Lines outside the range are not wanted. Give again exactly the lines between the line holding "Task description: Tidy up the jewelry" and the line holding "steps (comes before", inclusive, from the listing below.

━━ Source data ━━

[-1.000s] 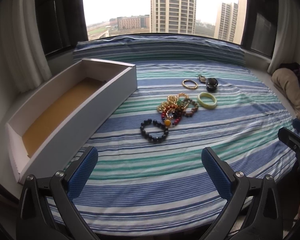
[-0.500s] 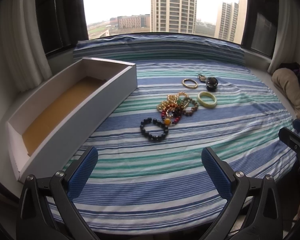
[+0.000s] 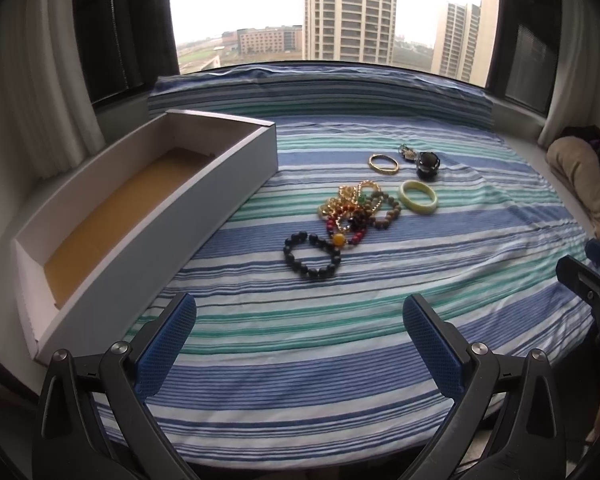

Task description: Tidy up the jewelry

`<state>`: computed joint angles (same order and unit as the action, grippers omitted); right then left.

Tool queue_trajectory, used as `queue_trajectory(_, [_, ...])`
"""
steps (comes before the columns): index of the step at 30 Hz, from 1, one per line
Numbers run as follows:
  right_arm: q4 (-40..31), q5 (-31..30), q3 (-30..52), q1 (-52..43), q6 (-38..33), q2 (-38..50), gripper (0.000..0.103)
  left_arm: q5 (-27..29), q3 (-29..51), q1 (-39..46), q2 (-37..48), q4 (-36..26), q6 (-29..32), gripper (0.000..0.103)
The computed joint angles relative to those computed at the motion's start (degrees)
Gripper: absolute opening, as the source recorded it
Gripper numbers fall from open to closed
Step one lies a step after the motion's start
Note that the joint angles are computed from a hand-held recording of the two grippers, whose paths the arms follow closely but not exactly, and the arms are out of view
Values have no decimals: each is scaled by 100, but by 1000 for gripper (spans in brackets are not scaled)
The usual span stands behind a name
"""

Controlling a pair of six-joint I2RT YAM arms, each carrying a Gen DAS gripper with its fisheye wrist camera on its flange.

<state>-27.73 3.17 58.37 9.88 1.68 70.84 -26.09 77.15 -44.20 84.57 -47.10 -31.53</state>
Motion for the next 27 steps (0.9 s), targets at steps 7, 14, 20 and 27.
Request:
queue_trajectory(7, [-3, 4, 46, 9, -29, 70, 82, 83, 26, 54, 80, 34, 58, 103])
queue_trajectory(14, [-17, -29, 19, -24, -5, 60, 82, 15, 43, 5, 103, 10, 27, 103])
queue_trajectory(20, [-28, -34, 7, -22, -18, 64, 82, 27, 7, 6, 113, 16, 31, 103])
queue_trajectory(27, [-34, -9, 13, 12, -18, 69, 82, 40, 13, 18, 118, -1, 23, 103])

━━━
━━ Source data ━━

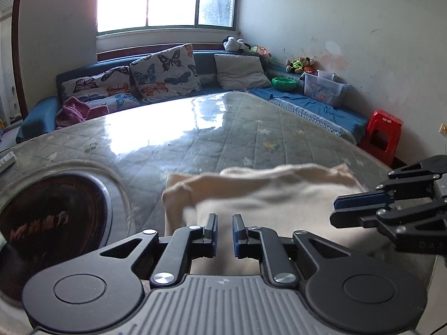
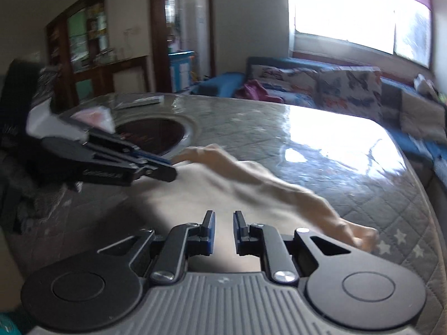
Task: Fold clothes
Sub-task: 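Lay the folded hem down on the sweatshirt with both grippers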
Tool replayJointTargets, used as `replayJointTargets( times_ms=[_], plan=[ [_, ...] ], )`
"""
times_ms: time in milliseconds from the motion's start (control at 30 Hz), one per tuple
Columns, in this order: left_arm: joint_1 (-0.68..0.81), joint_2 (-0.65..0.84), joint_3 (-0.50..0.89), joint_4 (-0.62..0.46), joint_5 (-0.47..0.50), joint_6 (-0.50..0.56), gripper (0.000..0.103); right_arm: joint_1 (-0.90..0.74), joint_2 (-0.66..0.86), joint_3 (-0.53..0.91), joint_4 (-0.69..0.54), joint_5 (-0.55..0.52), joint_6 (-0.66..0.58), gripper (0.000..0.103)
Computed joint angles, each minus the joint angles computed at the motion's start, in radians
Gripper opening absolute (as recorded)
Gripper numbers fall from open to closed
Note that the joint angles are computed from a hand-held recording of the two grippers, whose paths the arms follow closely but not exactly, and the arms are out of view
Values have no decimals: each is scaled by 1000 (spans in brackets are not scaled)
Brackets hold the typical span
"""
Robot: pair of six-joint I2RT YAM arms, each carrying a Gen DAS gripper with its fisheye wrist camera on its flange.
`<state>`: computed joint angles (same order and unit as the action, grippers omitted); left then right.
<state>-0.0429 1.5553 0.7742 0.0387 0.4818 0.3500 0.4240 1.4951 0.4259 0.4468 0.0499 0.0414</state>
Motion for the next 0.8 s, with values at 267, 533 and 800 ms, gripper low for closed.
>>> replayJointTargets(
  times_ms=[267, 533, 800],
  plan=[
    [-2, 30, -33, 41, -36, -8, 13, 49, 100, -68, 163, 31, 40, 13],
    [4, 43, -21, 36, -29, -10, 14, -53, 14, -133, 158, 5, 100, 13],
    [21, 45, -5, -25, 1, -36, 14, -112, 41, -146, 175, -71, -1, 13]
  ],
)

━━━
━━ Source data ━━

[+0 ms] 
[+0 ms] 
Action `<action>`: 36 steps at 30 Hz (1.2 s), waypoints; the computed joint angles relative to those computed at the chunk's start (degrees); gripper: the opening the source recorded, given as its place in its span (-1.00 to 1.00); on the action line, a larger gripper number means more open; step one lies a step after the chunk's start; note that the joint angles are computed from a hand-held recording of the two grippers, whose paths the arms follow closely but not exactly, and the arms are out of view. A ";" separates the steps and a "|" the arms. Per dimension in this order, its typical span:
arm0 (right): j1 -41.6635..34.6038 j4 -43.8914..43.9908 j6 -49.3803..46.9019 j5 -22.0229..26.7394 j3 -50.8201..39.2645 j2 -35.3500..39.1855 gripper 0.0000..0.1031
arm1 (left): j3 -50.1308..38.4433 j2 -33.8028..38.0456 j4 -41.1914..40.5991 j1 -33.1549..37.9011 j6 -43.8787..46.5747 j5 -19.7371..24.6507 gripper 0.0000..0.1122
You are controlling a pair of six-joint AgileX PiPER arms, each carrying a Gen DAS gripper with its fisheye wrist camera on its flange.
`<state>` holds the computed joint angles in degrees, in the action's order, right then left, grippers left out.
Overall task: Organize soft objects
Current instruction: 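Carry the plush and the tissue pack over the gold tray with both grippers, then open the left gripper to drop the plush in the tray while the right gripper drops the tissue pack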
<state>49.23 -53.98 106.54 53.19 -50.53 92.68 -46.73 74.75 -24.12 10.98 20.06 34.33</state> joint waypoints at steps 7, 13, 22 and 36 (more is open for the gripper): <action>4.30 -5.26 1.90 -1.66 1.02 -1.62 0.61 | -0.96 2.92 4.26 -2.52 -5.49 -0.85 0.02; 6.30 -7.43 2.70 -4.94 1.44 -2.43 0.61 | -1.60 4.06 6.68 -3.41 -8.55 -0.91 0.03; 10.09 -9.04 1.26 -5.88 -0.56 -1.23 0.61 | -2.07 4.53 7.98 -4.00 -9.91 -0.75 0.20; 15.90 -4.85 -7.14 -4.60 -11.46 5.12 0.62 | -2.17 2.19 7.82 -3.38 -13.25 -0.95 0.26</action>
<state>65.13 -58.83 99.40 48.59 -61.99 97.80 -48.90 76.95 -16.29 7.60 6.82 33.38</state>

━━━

_Solution for this task:_
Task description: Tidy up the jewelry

`<state>`: computed joint angles (same order and unit as the action, grippers omitted); right then left.

Tool queue_trajectory, used as `queue_trajectory(_, [_, ...])`
"""
steps (comes before the columns): index of the step at 30 Hz, from 1, one per line

There's no more to the answer.